■ EXERCISE REQUIREMENTS
The expected output is the data below, character for character, without its pictures.

■ RAW DATA
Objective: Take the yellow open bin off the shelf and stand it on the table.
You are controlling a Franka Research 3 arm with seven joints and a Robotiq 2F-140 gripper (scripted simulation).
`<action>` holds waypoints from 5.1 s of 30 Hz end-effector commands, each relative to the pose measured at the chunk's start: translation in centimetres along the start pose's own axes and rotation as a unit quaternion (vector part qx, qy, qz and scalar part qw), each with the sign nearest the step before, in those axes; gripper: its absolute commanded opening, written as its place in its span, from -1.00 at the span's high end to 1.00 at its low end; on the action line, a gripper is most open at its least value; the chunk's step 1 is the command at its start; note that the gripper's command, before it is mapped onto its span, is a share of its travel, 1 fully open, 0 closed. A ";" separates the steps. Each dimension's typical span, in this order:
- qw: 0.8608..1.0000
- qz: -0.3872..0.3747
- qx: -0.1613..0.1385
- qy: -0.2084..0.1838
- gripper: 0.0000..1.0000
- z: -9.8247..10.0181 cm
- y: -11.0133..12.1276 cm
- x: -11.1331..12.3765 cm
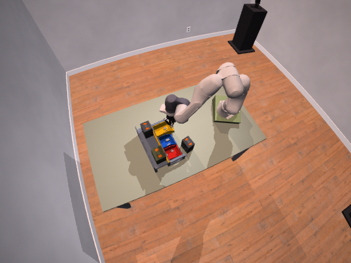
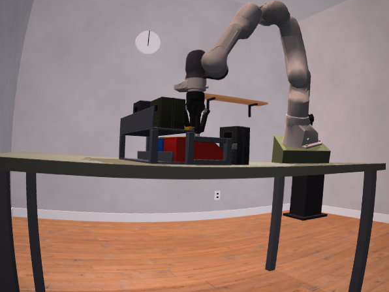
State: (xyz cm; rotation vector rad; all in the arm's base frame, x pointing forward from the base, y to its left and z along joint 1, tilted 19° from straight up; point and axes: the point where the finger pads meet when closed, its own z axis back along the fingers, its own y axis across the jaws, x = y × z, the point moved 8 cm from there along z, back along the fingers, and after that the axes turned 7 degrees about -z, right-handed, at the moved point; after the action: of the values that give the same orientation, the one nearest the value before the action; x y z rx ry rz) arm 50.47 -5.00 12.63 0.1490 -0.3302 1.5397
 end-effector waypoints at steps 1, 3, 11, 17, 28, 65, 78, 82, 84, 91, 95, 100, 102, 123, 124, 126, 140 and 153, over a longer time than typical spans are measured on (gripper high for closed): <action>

■ SOLUTION
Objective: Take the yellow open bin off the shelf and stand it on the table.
You are controlling a Franka Research 3 arm with seven joints and a Robotiq 2F-140 gripper (scripted simulation).
`<action>` holds waypoints from 5.1 s of 30 Hz end-effector commands, each relative to the pose measured at the chunk's start: translation in centimetres along the start pose's own axes and rotation as a unit quaternion (vector part qx, qy, qz and scalar part qw), each with the sign nearest the step before, in those axes; gripper: its absolute commanded opening, written as its place in its span, from -1.00 at the span's high end to 1.00 at its low end; on the action line, a gripper is most open at its least value; the chunk's step 1 is the command at its start; note that the gripper's command, before it is mapped onto its span, is a share of its travel, 1 fully open, 0 closed. A ";" separates the steps. Each dimension's typical span, in this order:
- qw: 0.8608..1.0000
- qz: -0.3872..0.3747
- qx: -0.1613..0.1385
- qy: -0.2084..0.1838
- gripper: 0.0000..1.0000
- z: -9.8247..10.0181 cm
- y: -11.0133..12.1276 cm
- x: -11.1331..12.3765 cm
State: (xyz cm; rotation vector rad; all in the arm's base frame, x pointing forward from the base, y to its left and z along joint 1, tilted 19° from straight up; point and axes: the point where the finger pads meet when closed, its own z axis back along the fingers, its own y axis across the jaws, x = y × z, the point moved 8 cm from there along z, back along the fingers, and after that the axes turned 7 degrees about -z, right-handed, at the moved point; after the action: of the values that give the same orientation, the one nearest the value before the action; x y z rx ry rz) arm 50.47 -5.00 12.63 0.1490 -0.3302 1.5397
 end-effector waypoints at steps 1, 3, 11, 17, 28, 65, 78, 82, 84, 91, 95, 100, 102, 123, 124, 126, 140 and 153, over a longer time than typical spans are measured on (gripper high for closed): <action>

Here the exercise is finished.